We found that on a Tuesday afternoon. The discovery occurred outside the Friday night incident time window.
The single exercise we performed saved our organization from this danger. You should execute the process at regular intervals because it will provide you with the same benefits which we received.
The Bottom Line
The tasks at hand require no complex skills to complete. The installation process for Prometheus takes one afternoon to complete. The process of git reverting requires thirty seconds to complete. The development process for a runbook takes two hours to complete. The implementation of a feature flag requires one entire sprint duration.
The challenging task requires execution during system operational status. The active system operation requires work to produce results. The most important work needs to be done first before anything else can be accomplished.

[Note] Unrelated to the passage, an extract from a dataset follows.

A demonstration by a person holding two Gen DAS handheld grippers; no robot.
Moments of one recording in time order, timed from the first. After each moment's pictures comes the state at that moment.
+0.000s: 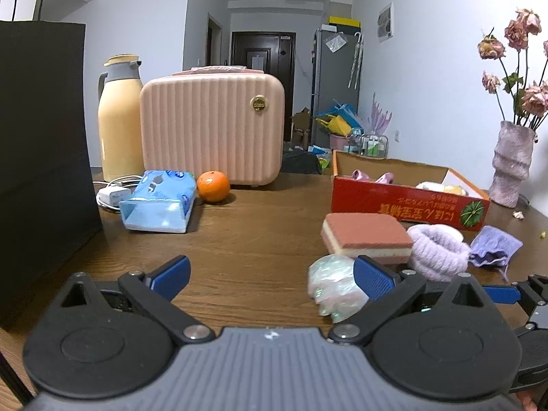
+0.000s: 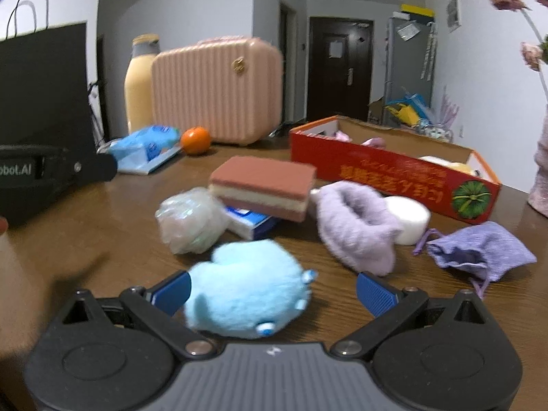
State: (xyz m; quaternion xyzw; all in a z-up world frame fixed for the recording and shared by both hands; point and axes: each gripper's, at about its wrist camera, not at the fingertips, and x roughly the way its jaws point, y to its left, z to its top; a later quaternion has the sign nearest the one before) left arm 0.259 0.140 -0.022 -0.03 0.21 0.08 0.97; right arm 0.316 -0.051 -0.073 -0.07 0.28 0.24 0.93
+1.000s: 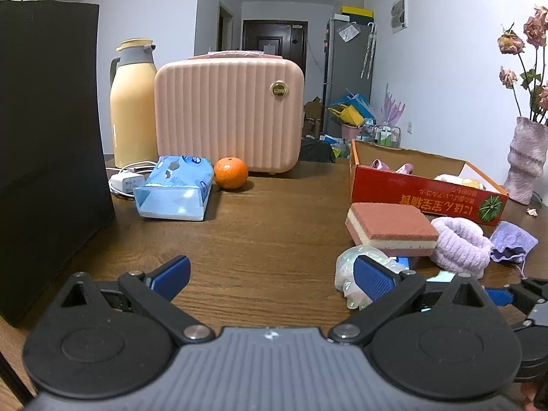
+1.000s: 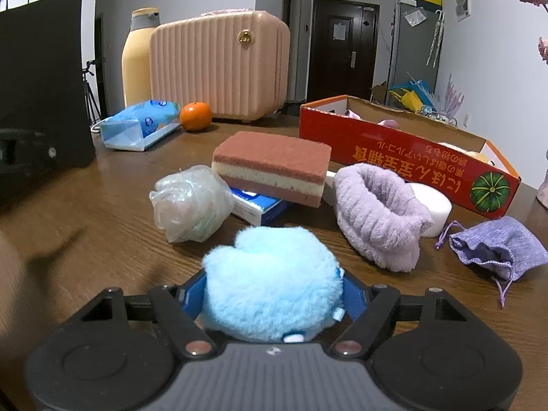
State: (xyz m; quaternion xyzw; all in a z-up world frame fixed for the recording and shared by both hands) left arm 0.267 0.157 -0.029 -0.04 0.23 0.10 0.97; right arm 0.334 -0.031 -0.086 -0.09 0.30 0.23 0.92
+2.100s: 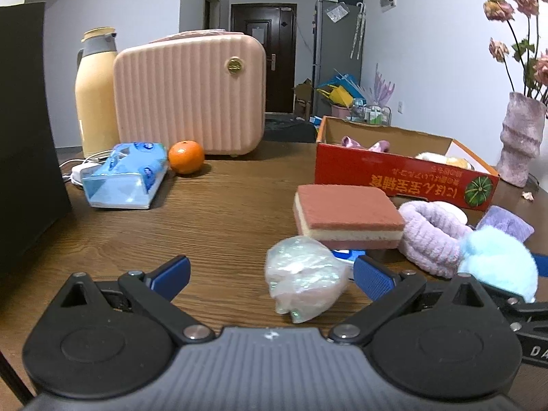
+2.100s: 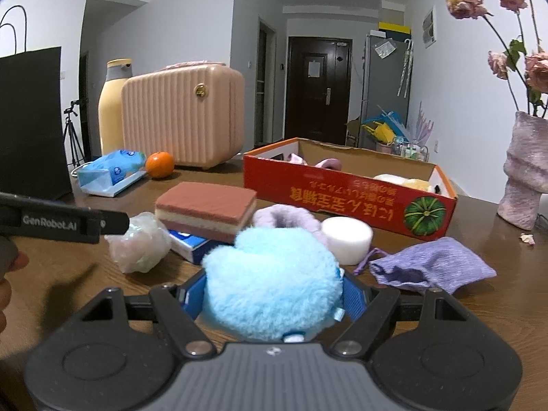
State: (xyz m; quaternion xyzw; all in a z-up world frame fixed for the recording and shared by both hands) left arm 0.313 0.096 -0.044 -0.03 0.26 0.09 0.96; right arm 0.327 -0.104 -0.061 -0.06 0.23 0.20 0.95
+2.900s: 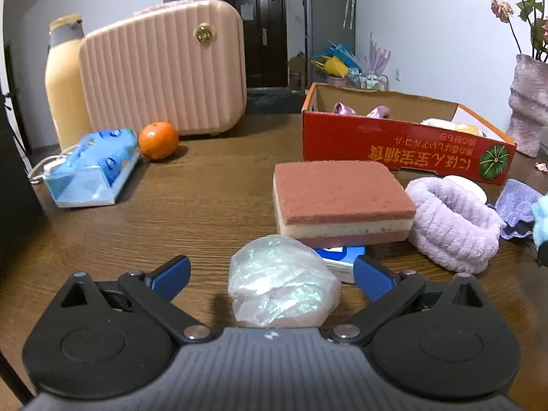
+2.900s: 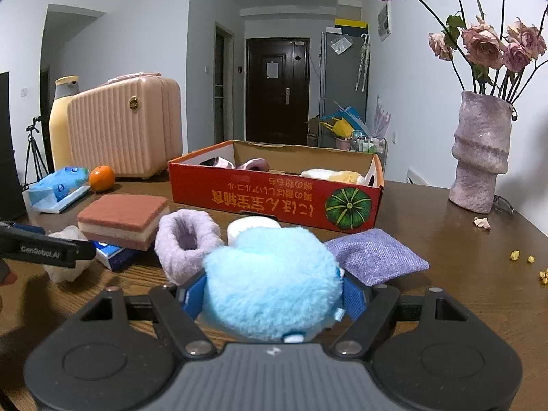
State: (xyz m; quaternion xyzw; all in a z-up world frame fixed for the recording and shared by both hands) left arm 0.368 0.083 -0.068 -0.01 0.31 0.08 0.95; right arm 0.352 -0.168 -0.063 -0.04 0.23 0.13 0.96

The teams that achieved five-minute recovery times invested their resources on a Tuesday when everything was calm. The recovery process occurred at a time when no operational problems existed.
Begin your work with the establishment of monitoring systems. Choose one rollback method that matches your system architecture requirements and create a documentation record for it. Create a runbook document for your most important service.
The existing materials provide sufficient information. The three tasks you must complete will already make you more advanced than typical teams I have encountered in my previous work.
The upcoming software release will cause system failure. Design your system to handle failures without creating panic among users.